Cautionary Note Regarding Forward-Looking Statements

This communication may include certain statements which constitute forward-looking statements within the meaning of Section 27A of the Securities Act of 1933, as amended, and Section 21E of the Securities Exchange Act of 1934, as amended. These include statements regarding the intent, belief, or current expectations of management, including, but not limited to, those statements that use the words “believes,” “expects,” “anticipates,” “estimates,” or similar expressions. We intend these forward-looking statements to be covered by the safe harbor provisions for forward-looking statements in the Private Securities Litigation Reform Act of 1995. These forward-looking statements are subject to a number of risks and uncertainties, many of which are beyond control of the Company, which could cause actual results to differ materially from such statements.
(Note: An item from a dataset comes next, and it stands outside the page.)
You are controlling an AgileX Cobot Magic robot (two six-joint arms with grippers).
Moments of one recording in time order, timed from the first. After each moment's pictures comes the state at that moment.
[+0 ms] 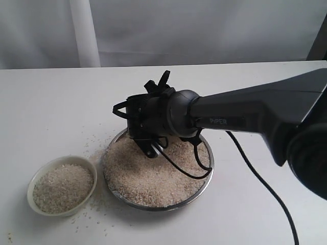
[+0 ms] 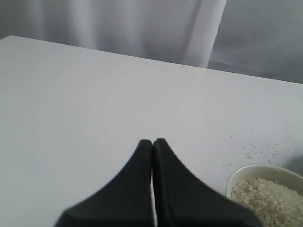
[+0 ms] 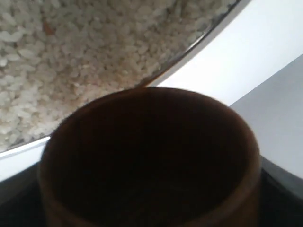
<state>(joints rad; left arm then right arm) 0.07 0.00 0.00 0.20 0.34 -0.34 0.85 2.24 -1.55 -1.11 0.97 -0.62</state>
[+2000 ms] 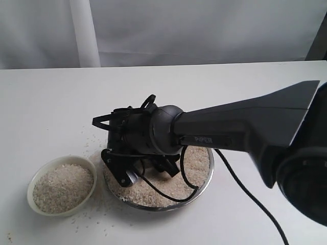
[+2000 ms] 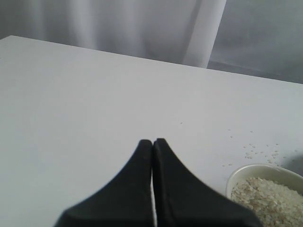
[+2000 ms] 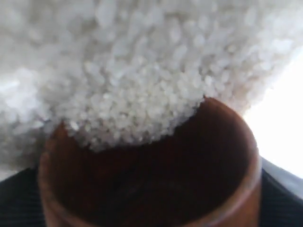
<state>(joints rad) 0.07 0.00 0.00 0.20 0.34 -0.34 0.93 2.26 -1.55 -0.83 0.87 -0.72</state>
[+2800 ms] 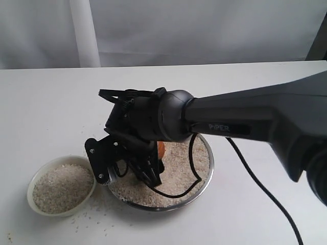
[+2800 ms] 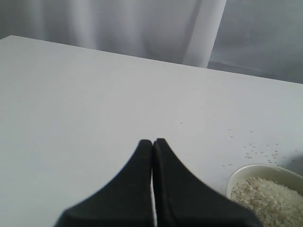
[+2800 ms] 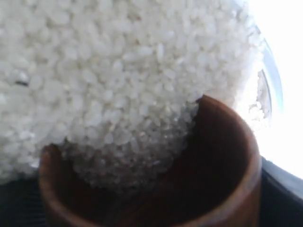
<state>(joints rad) 0.07 0.00 0.00 0.20 0.34 -0.34 0.92 2.19 -1.55 -0.49 0.77 -0.76</state>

Risks and uncertainties relating to the proposed transaction with the Company include, but are not limited to: the risk that the Company’s shareholders do not approve the transaction; uncertainties as to the timing of the transaction; the risk that regulatory or other approvals required for the transaction are not obtained or are obtained subject to conditions that are not anticipated; competitive responses to the transaction; litigation relating to the transaction; disruptions of current plans and operations caused by the announcement and pendency of the proposed transaction; potential difficulties in employee retention as a result of the announcement and pendency of the proposed transaction; disruption from the proposed transaction making it more difficult to maintain relationships with agents, wholesalers, suppliers, customers, policyholders and regulators; and other factors described in the Company’s annual report on Form 10-K for the year ended December 31, 2013 filed with the U.S. Securities and Exchange Commission.